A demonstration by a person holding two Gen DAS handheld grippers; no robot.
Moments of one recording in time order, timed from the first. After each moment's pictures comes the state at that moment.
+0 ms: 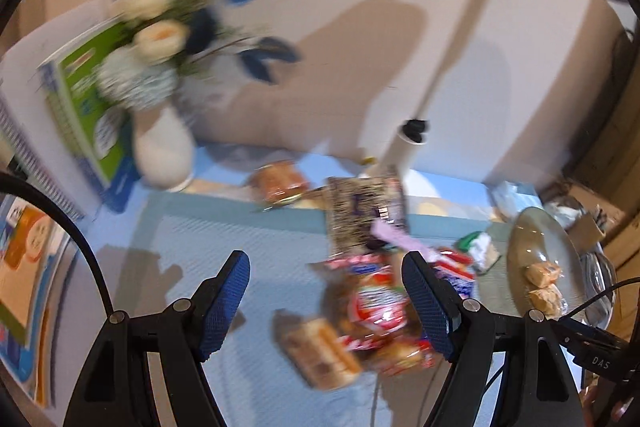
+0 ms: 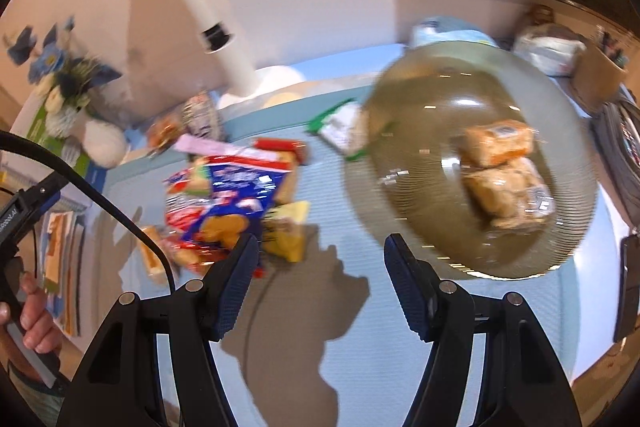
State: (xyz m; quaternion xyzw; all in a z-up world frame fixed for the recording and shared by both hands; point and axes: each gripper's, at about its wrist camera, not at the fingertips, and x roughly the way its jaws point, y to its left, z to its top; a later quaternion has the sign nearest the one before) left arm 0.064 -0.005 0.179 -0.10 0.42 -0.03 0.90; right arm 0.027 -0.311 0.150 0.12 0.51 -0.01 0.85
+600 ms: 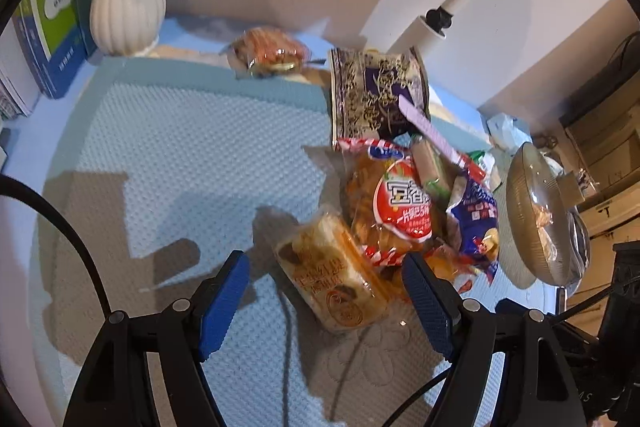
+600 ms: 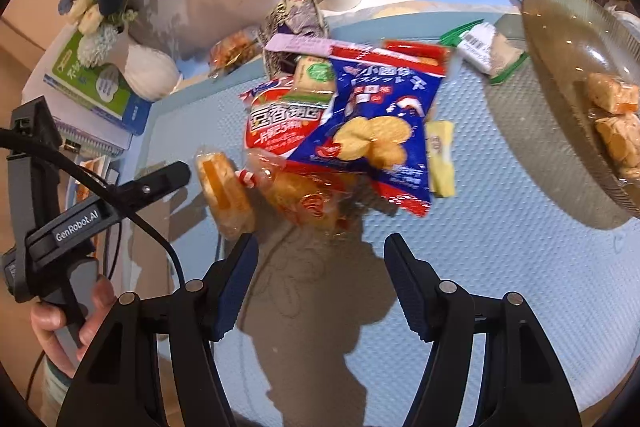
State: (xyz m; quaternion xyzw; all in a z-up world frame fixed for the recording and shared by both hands) left arm 0.066 0.003 0.074 -0.16 0.54 -0.11 0.82; right arm 0.028 -0.204 0.092 0.14 0.56 0.08 0.81
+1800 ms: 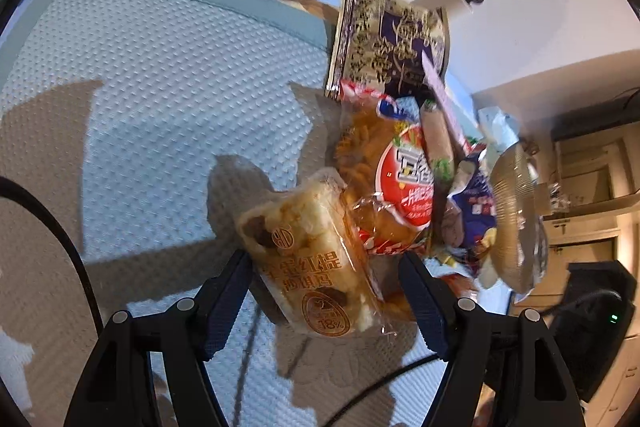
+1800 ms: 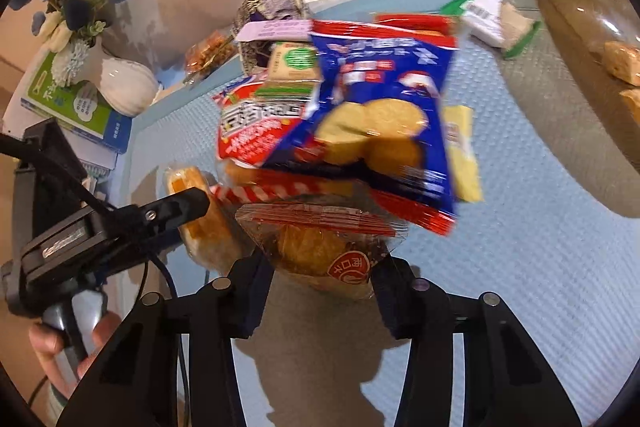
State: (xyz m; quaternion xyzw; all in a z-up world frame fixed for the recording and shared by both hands) left arm 0.089 -0.006 0.021 -0.26 0.61 -0.15 0.74; right arm 0.041 -0.213 0.056 0.17 0.56 0.05 0.81
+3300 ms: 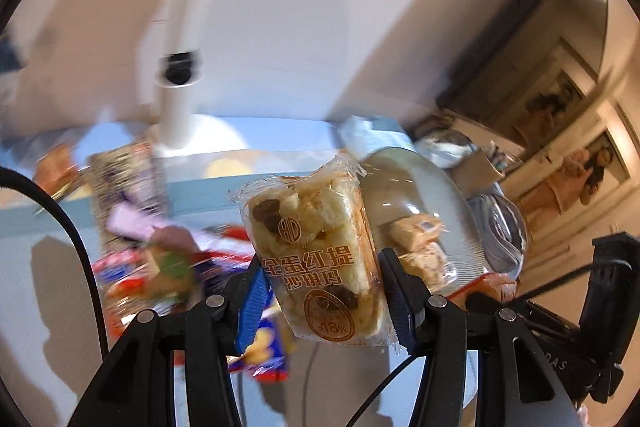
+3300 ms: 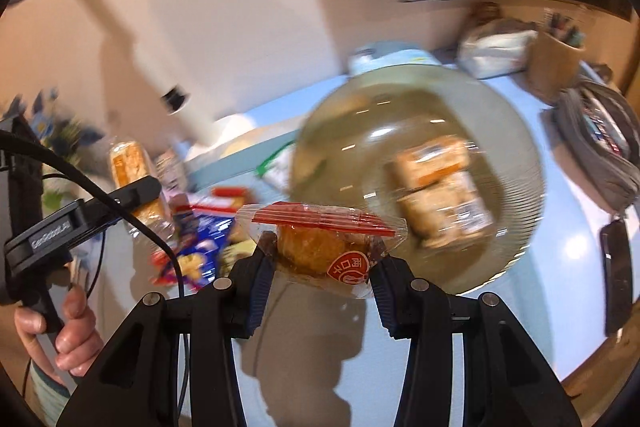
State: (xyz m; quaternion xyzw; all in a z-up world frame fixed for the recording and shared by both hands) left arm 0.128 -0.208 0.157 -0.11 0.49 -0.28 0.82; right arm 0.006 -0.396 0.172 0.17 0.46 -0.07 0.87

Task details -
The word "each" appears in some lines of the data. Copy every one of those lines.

Solution to this task -
Moments of one recording in time order, timed from the first. After each moment's pictures comes the state at that moment.
State: (xyz m; quaternion xyzw; all in a z-up world frame fixed for the recording and shared by both hands; point and axes: each gripper's, at about its wrist camera, not at the fingertips, and x roughly the way its jaws point, y to its left, z to its top; a later quaternion has the sign nearest the one before) left arm 0.064 -0.005 0.179 -0.10 0.42 -0.03 0.90; right arm 0.027 -0.311 0.150 0.12 0.51 -0.01 0.85

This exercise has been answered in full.